Palladium-Catalyzed Vinylation of Organic Halides


Author(s):
Heck, Richard F.
Volume:
27
Published:
1982

Abstract


The palladium-catalyzed vinylation of organic halides provides a very convenient method for forming carboncarbon bonds at unsubstituted vinylic positions. Generally the reaction does not require anhydrous or anaerobic conditions although it is advisable to limit access of oxygen when arylphosphines are used as a component of the catalyst. The transformation is valuable because it cannot be carried out in a single step by any other known method (except in certain Meerwein reactions).

The organic halide employed is limited to aryl, heterocyclic, benzyl, or vinyl types, with bromides and iodides seen most often. Halides with an easily eliminated beta-hydrogen atom (i.e., alkyl derivatives) cannot be used since they form only olefins by elimination under the normal reaction conditions. The base needed may be a secondary or tertiary amine, sodium or potassium acetate, carbonate, or bicarbonate.

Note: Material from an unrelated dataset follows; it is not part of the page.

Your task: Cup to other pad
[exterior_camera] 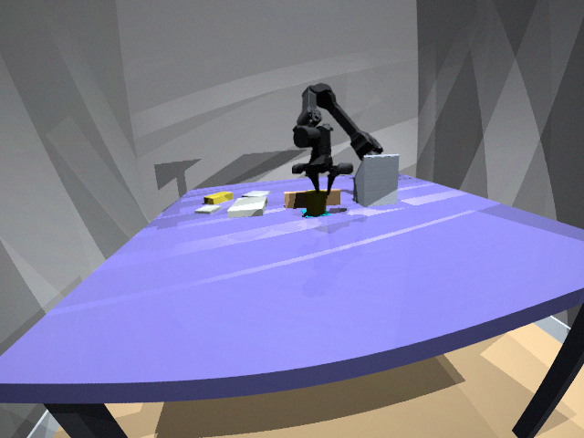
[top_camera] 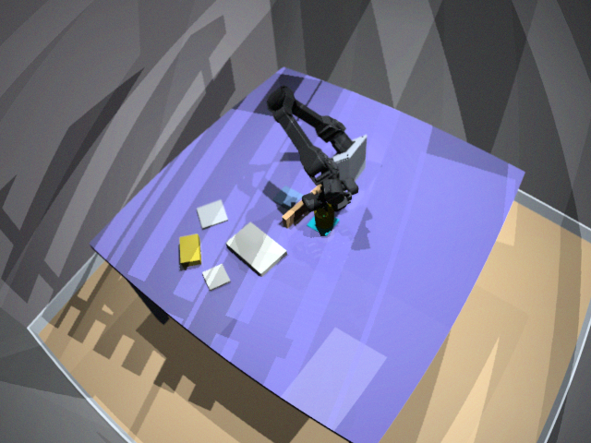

When nucleophilic secondary amines are used as coreactants with most vinylic halides, a variation occurs that often produces tertiary allylic amines as major products. The catalyst is commonly palladium acetate, although palladium chloride or preformed triarylphosphine palladium complexes, as well as palladium on charcoal, have been used. A reactant, product, or solvent may serve as the ligand in reactions involving organic iodides, but generally a triarylphosphine or a secondary amine is required when organic bromides are used. The reaction, which occurs between ca. 50° and 160° proceeds homogeneously. Solvents such as acetonitrile, dimethylformamide, hexamethylphosphoramide, N-methylpyrrolidinone, and methanol have been used, but are often not necessary. The procedure is applicable to a very wide range of reactants and yields are generally good to excellent.

Several variations of the reaction are known in which the organic halide is replaced by other reagents such as organometallics, diazonium salts, or aromatic hydrocarbons. These reactions are not discussed in detail, but are only briefly compared with the halide reaction. Other related reactions such as the palladium-catalyzed replacement of allylic substituents with carbanionic reagents, the palladium-promoted nucleophilic substitutions at olefinic carbons, and the numerous palladium-catalyzed coupling reactions of halides and organometallics are also beyond the scope of this review. The palladium-catalyzed vinylic substitution reaction has not yet received much attention from organic chemists, but its broad scope and simplicity demonstrate that it is a useful method for the synthesis of a variety of olefinic compounds.